*What you are asked to do*: Bring together all lines from the listing below that contain the string "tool".

+--

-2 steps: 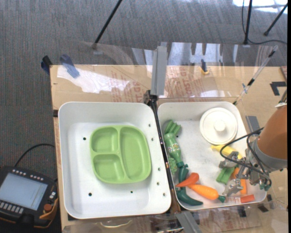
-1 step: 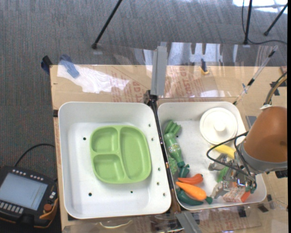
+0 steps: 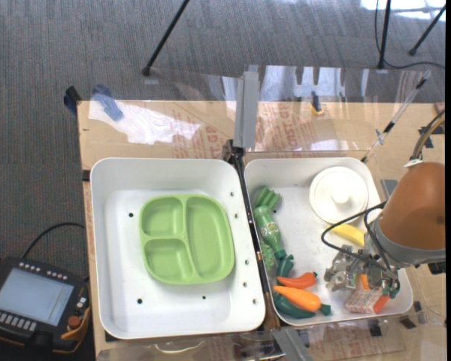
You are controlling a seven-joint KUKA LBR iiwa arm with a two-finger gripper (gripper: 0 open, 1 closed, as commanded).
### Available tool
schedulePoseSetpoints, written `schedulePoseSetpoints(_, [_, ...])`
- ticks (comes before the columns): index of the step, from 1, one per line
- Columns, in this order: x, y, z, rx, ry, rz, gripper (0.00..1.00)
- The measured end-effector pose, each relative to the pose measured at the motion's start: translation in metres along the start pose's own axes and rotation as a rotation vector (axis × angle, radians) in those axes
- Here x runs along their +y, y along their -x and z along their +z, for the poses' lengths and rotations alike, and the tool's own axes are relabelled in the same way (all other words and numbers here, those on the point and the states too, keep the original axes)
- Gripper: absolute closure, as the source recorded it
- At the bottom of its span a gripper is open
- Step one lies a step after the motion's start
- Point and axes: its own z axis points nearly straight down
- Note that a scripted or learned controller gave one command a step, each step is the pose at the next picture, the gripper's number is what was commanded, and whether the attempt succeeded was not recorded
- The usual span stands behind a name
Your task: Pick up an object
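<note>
The gripper (image 3: 358, 275) sits low in the right bin (image 3: 301, 173), over a small pinkish block (image 3: 363, 300) near the front corner; whether its jaws are spread or pinching is impossible to tell. Around it lie two orange carrots (image 3: 298, 298), green vegetables (image 3: 269, 224), what may be a yellow banana (image 3: 349, 234) and a white lid (image 3: 338, 193). The left bin (image 3: 116, 177) holds a green divided plate (image 3: 186, 238). A crumpled white cloth (image 3: 146, 123) rests on the bench (image 3: 286, 122), above grey carpet (image 3: 30, 74).

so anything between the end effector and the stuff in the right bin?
Nothing visible does. The end effector is low in the right bin, beside the carrots, with a yellow piece just behind it.
</note>
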Motion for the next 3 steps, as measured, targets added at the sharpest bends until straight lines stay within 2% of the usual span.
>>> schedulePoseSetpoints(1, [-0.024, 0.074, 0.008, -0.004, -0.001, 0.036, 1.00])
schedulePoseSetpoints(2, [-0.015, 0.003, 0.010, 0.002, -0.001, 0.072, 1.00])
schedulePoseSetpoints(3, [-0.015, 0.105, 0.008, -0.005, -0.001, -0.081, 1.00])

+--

*Result*:
### Available tool
- Here x runs along their +y, y along their -x and z along their +z, for the poses' lengths and rotations alike, and the tool's own axes are relabelled in the same way (all other words and numbers here, those on the point and the states too, keep the original axes)

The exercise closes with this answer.